What is the Central image, and how does it work in “Anecdote of a Jar?” What does it symbolize, and how is it a modernist idea? There are numerous sounds in the Anecdote of the Jar, but the round is what the readers hear in the poem. As the sound of the round would seem to overpower the poem when we focus on it — whereas when we read from a curvature — that is, our perception that the jar directives the wilderness depends on our momentary adoption of the jar’s point of view. By interpreting it through its own viewpoint, the jar commands the wilderness by projecting its own form, letting the wilderness cover it. But one must remember here that the wilderness is not controlled, just the edge surrounding the jar that has been made round (given shape). That is, a conceptual order is an order placed by the container. The wilderness is no longer wild, exotic, from the jar; this has been described and evaluated to be familiar with the jar. But to take some other view than that of the jar is to see how the wilderness is not modified in any realistic way; it will accept the arbitrary nature of the order, while the poem ultimately implies.
As Frank Lentricchia has stated recently, the topic of perspective is crucial to the poem.

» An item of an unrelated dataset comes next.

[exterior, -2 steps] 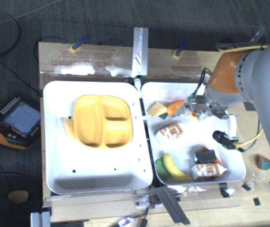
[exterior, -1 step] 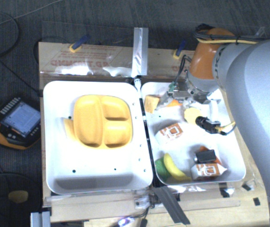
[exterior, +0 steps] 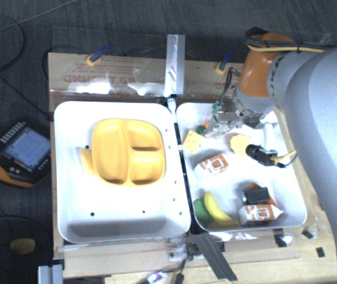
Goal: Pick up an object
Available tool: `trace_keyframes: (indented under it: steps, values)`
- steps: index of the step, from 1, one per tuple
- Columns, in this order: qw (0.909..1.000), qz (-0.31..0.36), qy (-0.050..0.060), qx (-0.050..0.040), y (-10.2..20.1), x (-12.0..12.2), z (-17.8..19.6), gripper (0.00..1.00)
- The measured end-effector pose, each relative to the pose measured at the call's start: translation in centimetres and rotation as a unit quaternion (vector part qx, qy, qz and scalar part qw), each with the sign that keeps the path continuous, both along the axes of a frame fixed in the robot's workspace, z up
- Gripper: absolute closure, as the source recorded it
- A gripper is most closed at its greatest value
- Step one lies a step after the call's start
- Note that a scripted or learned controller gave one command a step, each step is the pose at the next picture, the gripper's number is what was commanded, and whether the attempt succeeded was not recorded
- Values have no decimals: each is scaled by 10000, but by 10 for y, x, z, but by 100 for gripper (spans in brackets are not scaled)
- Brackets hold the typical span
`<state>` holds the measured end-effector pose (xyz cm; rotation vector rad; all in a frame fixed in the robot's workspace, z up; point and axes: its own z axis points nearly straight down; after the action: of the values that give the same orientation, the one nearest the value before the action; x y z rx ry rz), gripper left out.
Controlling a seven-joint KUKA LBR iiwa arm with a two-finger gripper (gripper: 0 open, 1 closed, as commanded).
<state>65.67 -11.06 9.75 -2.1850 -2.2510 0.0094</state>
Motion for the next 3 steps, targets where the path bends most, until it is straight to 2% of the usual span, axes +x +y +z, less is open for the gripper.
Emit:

In contrast, Lentricchia’s point of view — he cares to read it as an anti-colonial anecdote — may not permit him to explore the question in its entirety. In “Anecdote of the Jar”, he states that the perspective is primarily “panoramic,” although restricted to two main issues. Readers view reality at first “as per a jar, declining to retain the confident perception about its own excellently-formed self to its own, pompously accepting itself as the distribution point of clarification and single geological coordination: Readers view the wilderness coerced into order on its own.” throughout the conclusion, “The readers encounter the perspective of the wilderness throughout the context that the panoramic narrator holds the wilderness side.”
- Both “Thirteen Ways of looking a Blackbird and “Disillusionment of Ten O’clock” deal with the idea of perception and subjectively. What other similarities do you see? What are the major differences in how this idea presented?
Similarities
Thirteen Ways of Looking a Blackbird and Disillusionment of Ten O’clock are both poetry of Wallace Stevens. Both poems deal with perspectives where every individual has his or her point of view on a subject. In the Thirteen Ways of Looking at a Blackbird, the bird in the poem takes much wild interpretation as the audience dive deep into the poem. The poetry is more about conveying the audience’s certain emotions than presenting some exact point regarding birds. Conclude. However, the poem indicates that truth is often a question of interpretation, where each views reality in their manner and recognizes it. In Ten O’clock’s disillusionment, the poet does not share what the poem is, but what is not creating disillusionment is similar to Thirteen Ways of Looking a Blackbird, where the individual perceives the information on his or her own.
Differences
“Thirteen Ways of Looking at a Blackbird” is poetry deeply rooted in the physical world, but with numerous distinct viewpoints, as the title implies. The poem provides several “sensations” (Stevens’ original word) regarding the physical world when it passes across its thirteen short sections, showing how existence is not just a single thing. It can be awe-inspiring, fearful, beautiful, massive, and fragile all at the same time. On the other hand, the disillusionment of Ten O’clock, the poem, if it functions, helps the audience reach into the imagination. The individual seems to be the amount of his position and time for Stevens. The poetry encourages the audience to connect according to their drunken sailor, to discover oneself flamboyantly later than 10 in a vibrant nightgown, a set of vintage lace socks, and bedtime.